All of the records listed below should be retyped exactly.
(Task input Opens)
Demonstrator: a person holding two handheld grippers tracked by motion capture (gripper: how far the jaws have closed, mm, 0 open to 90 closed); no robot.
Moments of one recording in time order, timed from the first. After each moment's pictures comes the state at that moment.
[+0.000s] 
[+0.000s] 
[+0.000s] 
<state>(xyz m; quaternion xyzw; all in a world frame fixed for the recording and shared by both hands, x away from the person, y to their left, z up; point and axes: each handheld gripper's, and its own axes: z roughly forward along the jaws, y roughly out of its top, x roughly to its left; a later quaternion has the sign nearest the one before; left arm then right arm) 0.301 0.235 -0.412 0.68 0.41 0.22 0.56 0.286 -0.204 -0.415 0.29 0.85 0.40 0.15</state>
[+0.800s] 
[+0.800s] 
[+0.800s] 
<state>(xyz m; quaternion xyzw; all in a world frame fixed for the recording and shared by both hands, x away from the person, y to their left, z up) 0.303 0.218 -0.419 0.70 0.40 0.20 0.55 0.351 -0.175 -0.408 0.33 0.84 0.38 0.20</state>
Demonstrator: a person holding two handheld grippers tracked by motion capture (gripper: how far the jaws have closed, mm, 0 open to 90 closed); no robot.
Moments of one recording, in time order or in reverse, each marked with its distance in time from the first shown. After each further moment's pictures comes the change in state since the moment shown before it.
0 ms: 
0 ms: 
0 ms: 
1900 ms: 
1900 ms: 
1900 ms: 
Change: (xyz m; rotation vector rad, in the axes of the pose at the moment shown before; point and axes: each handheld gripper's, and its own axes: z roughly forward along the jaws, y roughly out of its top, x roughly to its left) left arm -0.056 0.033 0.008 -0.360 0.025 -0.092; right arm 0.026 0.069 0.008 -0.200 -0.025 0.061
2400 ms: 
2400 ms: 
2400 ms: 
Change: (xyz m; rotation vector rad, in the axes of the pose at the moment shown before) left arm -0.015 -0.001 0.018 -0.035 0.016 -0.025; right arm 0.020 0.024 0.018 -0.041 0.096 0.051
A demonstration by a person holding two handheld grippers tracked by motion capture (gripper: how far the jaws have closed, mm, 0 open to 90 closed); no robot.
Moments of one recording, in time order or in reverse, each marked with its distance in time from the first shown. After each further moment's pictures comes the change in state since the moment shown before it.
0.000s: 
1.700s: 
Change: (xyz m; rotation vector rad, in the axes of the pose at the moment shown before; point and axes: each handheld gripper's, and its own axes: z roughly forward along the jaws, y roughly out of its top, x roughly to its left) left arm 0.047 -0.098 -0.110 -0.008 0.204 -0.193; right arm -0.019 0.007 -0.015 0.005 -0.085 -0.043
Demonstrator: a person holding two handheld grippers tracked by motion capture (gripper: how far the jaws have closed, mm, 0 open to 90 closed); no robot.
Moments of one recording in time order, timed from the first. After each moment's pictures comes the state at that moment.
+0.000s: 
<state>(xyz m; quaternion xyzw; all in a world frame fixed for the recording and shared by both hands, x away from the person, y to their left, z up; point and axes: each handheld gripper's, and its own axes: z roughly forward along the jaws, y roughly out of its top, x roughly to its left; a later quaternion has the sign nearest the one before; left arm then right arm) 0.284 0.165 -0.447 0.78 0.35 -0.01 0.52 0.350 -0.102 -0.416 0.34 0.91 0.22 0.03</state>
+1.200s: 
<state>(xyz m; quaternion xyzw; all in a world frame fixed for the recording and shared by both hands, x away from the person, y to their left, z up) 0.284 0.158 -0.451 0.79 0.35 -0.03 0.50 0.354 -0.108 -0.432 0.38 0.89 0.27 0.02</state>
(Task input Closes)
- [Final answer]:
Demonstrator: a person holding two handheld grippers tracked by motion capture (gripper: how far the jaws have closed, mm, 0 open to 90 closed); no robot.
Moments of one recording in time order, timed from the first. After each moment's pictures comes the state at that moment.
[+0.000s] 
[+0.000s] 
[+0.000s] 
<state>(xyz m; quaternion xyzw; all in a world frame fixed for the recording and shared by both hands, x away from the person, y to their left, z up; point and axes: each handheld gripper's, and its own axes: z roughly forward along the jaws, y roughly out of its top, x roughly to its left; a later quaternion has the sign nearest the one before; left arm then right arm) 0.301 0.235 -0.412 0.68 0.41 0.22 0.56 0.286 -0.204 -0.415 0.29 0.85 0.40 0.15</state>
[+0.800s] 
[+0.800s] 
[+0.800s] 
<state>(xyz m; quaternion xyzw; all in a world frame fixed for the recording and shared by both hands, x away from the person, y to their left, z up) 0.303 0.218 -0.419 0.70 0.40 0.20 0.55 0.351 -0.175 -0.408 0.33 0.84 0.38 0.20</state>
Demonstrator: a person holding two handheld grippers tracked by motion capture (gripper: how far the jaws have closed, mm, 0 open to 90 closed); no robot.
Moments of one recording, in time order or in reverse, each marked with its distance in time from the first shown. After each further moment's pictures comes the change in state since the moment shown before it.
0 ms: 
0 ms: 
0 ms: 
1900 ms: 
1900 ms: 
1900 ms: 
Change: (xyz m; rotation vector rad, in the axes of the pose at the moment shown before; point and axes: each handheld gripper's, and its own axes: z roughly forward along the jaws, y roughly out of its top, x roughly to its left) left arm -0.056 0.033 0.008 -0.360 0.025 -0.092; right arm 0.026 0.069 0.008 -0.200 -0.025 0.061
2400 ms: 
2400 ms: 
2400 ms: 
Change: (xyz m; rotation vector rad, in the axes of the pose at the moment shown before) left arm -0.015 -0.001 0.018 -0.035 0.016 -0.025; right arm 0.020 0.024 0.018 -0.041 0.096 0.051
A demonstration by a person holding two handheld grippers tracked by motion capture (gripper: how far the jaws have closed, mm, 0 open to 90 closed); no robot.
Moments of one recording, in time order or in reverse, each marked with its distance in time from the first shown. After each further moment's pictures comes the change in state since the moment shown before it.
0.000s: 
1.700s: 
Change: (xyz m; rotation vector rad, in the axes of the pose at the moment shown before; point and axes: each handheld gripper's, and its own axes: z roughly forward along the jaws, y roughly out of its top, x roughly to its left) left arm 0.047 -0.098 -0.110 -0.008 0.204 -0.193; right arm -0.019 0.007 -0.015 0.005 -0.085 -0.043
Demonstrator: a person holding two handheld grippers tracked by motion capture (gripper: how far the jaws have closed, mm, 0 open to 90 closed); no robot.
Moments of one recording in time order, timed from the first. After each moment's pictures comes the state at that moment.
+0.000s: 
<state>(xyz m; quaternion xyzw; all in a world frame fixed for the recording and shared by both hands, x away from the person, y to their left, z up; point and axes: each handheld gripper's, and its own axes: z roughly forward along the jaws, y roughly out of its top, x roughly to its left; a later quaternion has the sign nearest the one before; left arm then right arm) 0.284 0.165 -0.447 0.78 0.35 -0.01 0.52 0.350 -0.102 -0.416 0.34 0.91 0.22 0.03</state>
+1.200s: 
<state>(xyz m; quaternion xyzw; all in a world frame fixed for the recording and shared by both hands, x away from the person, y to their left, z up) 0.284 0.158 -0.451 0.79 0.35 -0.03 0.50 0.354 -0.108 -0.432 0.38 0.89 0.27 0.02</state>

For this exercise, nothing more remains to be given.